Das passt so gar nicht zu den Aussagen aus dem Koalitionsvertrag, in dem von einer Begrenzung der Eigenanteile in der stationären Pflege die Rede war, um Ausgaben planbar zu halten, oder von einer Vollversicherung gesprochen wurde, die die Übernahme der Pflegekosten vollständig absichert. Wer pflegebedürftige Menschen als Last bezeichnet, ignoriert Lebensrealitäten wie etwa prekäre Beschäftigungsverhältnisse oder ein geschlechtsspezifisches Lohngefälle, das oft gar keine Rücklagen bilden lässt – und trifft interessanterweise oftmals auch auf Pflege(fach)kräfte zu. So sind aktuell europaweit mehr als 9,1 Mio. Menschen im Betreuungs- und Pflegesektor tätig, die meisten von ihnen sind Frauen. Ihre Einkommens- und Rentenunterschiede werden auch dann bei uns eine Rolle spielen, wenn sich einige von ihnen entschließen, Deutschland dauerhaft bei der Pflege zu unterstützen.

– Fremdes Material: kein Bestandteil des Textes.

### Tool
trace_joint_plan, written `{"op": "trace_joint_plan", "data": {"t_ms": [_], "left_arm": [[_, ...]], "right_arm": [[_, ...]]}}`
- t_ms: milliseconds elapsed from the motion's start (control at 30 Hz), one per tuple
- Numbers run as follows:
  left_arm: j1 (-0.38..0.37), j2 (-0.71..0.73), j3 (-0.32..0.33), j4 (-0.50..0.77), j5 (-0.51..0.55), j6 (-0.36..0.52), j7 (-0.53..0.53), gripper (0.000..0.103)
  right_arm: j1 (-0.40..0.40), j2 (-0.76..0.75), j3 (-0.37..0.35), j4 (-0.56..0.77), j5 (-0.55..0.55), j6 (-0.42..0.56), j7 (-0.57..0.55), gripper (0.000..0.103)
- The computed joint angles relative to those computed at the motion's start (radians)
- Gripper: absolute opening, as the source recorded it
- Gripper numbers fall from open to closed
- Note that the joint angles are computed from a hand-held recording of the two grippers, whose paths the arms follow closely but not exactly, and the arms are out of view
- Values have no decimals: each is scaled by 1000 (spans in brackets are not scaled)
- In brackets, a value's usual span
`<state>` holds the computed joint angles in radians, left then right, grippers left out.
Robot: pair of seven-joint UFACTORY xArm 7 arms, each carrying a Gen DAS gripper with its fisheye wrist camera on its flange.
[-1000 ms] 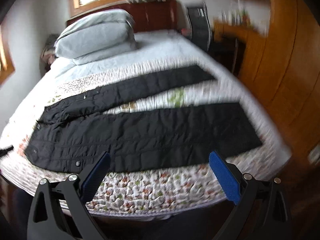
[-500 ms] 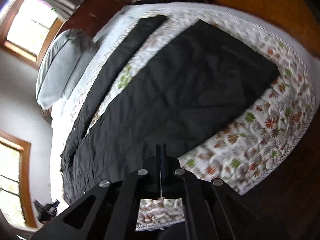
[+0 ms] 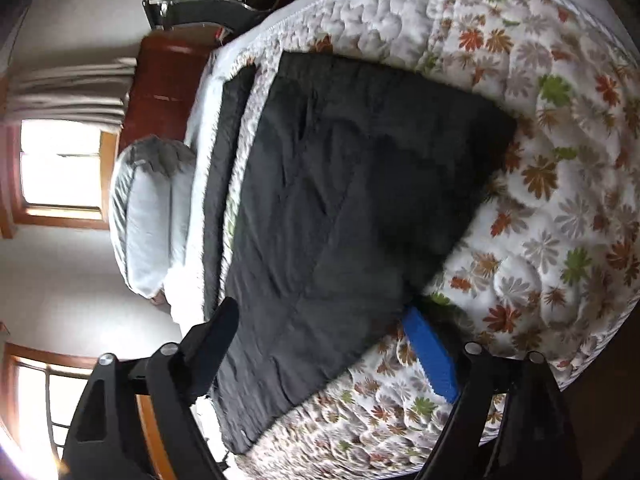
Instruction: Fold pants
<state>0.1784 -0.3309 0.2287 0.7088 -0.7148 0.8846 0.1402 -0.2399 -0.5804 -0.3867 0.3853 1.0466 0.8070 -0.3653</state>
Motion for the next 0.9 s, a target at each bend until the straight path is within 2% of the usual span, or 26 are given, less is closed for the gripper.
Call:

Andere haben in ihrem Leben vor der Pflegebedürftigkeit bereits oftmals an die dreißig Jahre Pflichtbeiträge in die deutschen Kassen einbezahlt – dürfen sie etwa nicht erwarten, dass ihnen im Pflegefall dafür bestmögliche Pflege zuteilwird? Vielleicht sollte man „die Steuerzahlenden“ einmal befragen, wie zufrieden sie mit der aktuellen Verteilung ihrer Gelder in ein profitorientiertes System sind und welche Prioritäten der Staat hier eigentlich setzen müsste. Und vielleicht riskieren wir dann endlich auch einmal einen Blick über den Tellerrand auf Länder, die mit einem steuerfinanzierten Fürsorgemodell punkten, in dem alle Bürger*innen über eine Vollversicherung verfügen, die vom Staat (und nicht der Wirtschaft) gelenkt wird.